Could you please repeat all of the entries exactly as written?

============

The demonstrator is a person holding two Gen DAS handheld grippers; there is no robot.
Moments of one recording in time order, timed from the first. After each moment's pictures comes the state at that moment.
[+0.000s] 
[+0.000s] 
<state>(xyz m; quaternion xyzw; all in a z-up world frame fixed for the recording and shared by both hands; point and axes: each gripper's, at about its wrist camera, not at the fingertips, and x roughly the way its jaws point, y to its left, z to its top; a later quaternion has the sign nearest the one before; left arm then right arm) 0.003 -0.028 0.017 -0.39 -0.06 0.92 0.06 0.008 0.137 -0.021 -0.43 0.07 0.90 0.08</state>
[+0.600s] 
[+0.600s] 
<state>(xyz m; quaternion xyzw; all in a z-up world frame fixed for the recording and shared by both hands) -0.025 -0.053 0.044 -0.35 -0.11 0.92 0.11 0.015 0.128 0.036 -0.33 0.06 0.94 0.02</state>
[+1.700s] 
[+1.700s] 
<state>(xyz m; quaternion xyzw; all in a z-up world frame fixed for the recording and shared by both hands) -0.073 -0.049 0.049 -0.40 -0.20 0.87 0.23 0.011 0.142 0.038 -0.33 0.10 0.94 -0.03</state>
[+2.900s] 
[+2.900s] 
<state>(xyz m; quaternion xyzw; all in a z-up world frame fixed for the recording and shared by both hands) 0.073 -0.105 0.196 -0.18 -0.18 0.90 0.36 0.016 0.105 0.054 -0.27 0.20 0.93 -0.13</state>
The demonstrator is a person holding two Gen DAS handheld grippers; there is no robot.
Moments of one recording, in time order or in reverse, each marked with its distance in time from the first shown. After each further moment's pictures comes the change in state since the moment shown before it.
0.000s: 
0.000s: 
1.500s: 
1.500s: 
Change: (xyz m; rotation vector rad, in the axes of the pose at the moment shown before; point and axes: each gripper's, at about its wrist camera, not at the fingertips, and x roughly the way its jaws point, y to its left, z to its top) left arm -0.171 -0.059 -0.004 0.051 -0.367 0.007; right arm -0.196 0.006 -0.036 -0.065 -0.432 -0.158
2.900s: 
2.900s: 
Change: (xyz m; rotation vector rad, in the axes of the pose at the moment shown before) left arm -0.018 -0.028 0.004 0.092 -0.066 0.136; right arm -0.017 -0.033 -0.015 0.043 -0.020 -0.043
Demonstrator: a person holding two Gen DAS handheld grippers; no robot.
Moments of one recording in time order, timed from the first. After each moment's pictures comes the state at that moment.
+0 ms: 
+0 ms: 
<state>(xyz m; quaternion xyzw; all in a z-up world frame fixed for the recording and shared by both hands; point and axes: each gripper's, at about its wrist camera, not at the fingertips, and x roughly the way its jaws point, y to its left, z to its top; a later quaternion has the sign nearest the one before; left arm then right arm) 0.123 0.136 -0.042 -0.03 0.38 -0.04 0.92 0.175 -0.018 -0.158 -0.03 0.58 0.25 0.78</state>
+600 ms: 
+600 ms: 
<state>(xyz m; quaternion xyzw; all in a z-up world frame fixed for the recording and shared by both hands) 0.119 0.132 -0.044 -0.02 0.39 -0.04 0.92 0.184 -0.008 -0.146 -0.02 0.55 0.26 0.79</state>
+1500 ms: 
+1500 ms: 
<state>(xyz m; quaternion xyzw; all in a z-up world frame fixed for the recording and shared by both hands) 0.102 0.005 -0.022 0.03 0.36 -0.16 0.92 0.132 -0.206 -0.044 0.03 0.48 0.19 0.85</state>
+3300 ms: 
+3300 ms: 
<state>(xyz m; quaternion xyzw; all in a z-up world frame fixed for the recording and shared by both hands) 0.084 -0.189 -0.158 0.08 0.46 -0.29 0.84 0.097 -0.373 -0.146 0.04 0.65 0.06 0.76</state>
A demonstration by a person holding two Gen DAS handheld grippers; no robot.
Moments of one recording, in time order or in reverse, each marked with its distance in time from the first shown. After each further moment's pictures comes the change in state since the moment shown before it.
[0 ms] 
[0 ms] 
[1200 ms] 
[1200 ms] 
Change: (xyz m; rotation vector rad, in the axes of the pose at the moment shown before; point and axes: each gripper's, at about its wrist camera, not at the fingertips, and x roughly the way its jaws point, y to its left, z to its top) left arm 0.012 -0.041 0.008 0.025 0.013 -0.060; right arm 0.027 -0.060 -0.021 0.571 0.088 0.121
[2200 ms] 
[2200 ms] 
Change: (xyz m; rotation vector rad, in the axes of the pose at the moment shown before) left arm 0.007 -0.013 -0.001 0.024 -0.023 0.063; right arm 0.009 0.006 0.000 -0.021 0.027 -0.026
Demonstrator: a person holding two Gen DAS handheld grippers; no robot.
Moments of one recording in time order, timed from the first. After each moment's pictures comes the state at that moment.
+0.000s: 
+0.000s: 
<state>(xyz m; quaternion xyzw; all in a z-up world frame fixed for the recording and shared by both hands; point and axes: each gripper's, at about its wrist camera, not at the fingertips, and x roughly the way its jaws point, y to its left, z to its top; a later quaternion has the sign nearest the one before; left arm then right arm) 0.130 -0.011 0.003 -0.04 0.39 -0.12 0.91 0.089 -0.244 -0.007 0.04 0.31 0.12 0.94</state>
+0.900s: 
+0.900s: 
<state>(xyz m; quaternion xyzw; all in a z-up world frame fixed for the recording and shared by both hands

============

■ **Written answer**:
The demonstrator is a person holding two Gen DAS handheld grippers; there is no robot.
Moments of one recording in time order, timed from the first. After each moment's pictures comes the state at that moment.
[+0.000s] 
[+0.000s] 
<state>(xyz m; quaternion xyzw; all in a z-up world frame fixed for the recording and shared by both hands; point and axes: each gripper's, at about its wrist camera, not at the fingertips, and x roughly the way its jaws point, y to its left, z to its top; a later quaternion has the sign nearest the one before; left arm then right arm) 0.003 -0.028 0.017 -0.39 -0.06 0.92 0.06 0.008 0.137 -0.021 -0.43 0.07 0.90 0.08</state>
[+0.600s] 
[+0.600s] 
<state>(xyz m; quaternion xyzw; all in a z-up world frame fixed for the recording and shared by both hands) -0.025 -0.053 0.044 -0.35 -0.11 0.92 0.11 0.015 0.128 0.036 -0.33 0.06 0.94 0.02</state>
[+1.700s] 
[+1.700s] 
<state>(xyz m; quaternion xyzw; all in a z-up world frame fixed for the recording and shared by both hands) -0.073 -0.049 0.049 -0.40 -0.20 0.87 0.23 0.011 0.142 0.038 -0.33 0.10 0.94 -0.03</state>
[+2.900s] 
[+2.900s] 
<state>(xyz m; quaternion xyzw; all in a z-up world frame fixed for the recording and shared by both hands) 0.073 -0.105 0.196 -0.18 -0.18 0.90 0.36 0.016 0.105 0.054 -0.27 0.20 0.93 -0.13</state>
The demonstrator is a person holding two Gen DAS handheld grippers; there is no robot.
Moments of one recording, in time order or in reverse, each marked with its distance in time from the first shown. After each further moment's pictures comes the change in state since the moment shown before it.
0.000s: 
0.000s: 
1.500s: 
1.500s: 
Change: (xyz m; rotation vector rad, in the axes of the pose at the moment shown before; point and axes: each gripper's, at about its wrist camera, not at the fingertips, and x roughly the way its jaws point, y to its left, z to its top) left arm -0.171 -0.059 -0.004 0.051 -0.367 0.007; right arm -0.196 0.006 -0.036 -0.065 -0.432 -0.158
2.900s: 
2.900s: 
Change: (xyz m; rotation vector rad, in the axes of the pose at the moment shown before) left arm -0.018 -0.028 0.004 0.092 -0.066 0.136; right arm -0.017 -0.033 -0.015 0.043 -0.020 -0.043
Demonstrator: a person holding two Gen DAS handheld grippers; no robot.
Moments of one recording in time order, timed from the first. After each moment's pictures comes the state at that moment.
+0 ms: 
+0 ms: 
<state>(xyz m; quaternion xyzw; all in a z-up world frame fixed for the recording and shared by both hands; point and axes: each gripper's, at about its wrist camera, not at the fingertips, and x roughly the way its jaws point, y to its left, z to its top; a later quaternion has the sign nearest the one before; left arm then right arm) 0.123 0.136 -0.042 -0.03 0.38 -0.04 0.92 0.175 -0.018 -0.158 -0.03 0.58 0.25 0.78</state>
+600 ms: 
+600 ms: 
<state>(xyz m; quaternion xyzw; all in a z-up world frame fixed for the recording and shared by both hands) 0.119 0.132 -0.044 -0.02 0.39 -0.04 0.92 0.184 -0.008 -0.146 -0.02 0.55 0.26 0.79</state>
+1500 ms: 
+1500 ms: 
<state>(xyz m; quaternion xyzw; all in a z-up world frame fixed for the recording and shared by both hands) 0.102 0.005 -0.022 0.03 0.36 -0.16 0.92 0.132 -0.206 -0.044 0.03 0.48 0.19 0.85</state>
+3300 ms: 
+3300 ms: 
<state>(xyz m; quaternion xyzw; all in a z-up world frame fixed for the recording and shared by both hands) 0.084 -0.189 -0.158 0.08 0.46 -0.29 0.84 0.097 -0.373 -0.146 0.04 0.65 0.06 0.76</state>
A demonstration by a person holding two Gen DAS handheld grippers; no robot.
Moments of one recording, in time order or in reverse, each marked with its distance in time from the first shown. After each further moment's pictures comes the change in state since the moment shown before it.
[0 ms] 
[0 ms] 
[1200 ms] 
[1200 ms] 
Change: (xyz m; rotation vector rad, in the axes of the pose at the moment shown before; point and axes: each gripper's, at about its wrist camera, not at the fingertips, and x roughly the way its jaws point, y to its left, z to its top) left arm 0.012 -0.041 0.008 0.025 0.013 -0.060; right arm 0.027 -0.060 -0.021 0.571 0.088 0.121
[2200 ms] 
[2200 ms] 
Change: (xyz m; rotation vector rad, in the axes of the pose at the moment shown before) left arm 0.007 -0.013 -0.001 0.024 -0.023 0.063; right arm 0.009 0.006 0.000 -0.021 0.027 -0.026
Demonstrator: a person holding two Gen DAS handheld grippers; no robot.
Moments of one recording in time order, timed from the first. After each moment's pictures comes the state at that moment.
+0.000s: 
+0.000s: 
<state>(xyz m; quaternion xyzw; all in a z-up world frame fixed for the recording and shared by both hands; point and axes: each gripper's, at about its wrist camera, not at the fingertips, and x roughly the way its jaws point, y to its left, z to its top; a later quaternion has the sign nearest the one before; left arm then right arm) 0.130 -0.011 0.003 -0.04 0.39 -0.12 0.91 0.089 -0.244 -0.007 0.04 0.31 0.12 0.94</state>
+0.900s: 
+0.900s: 
<state>(xyz m; quaternion xyzw; all in a z-up world frame fixed for the recording and shared by both hands

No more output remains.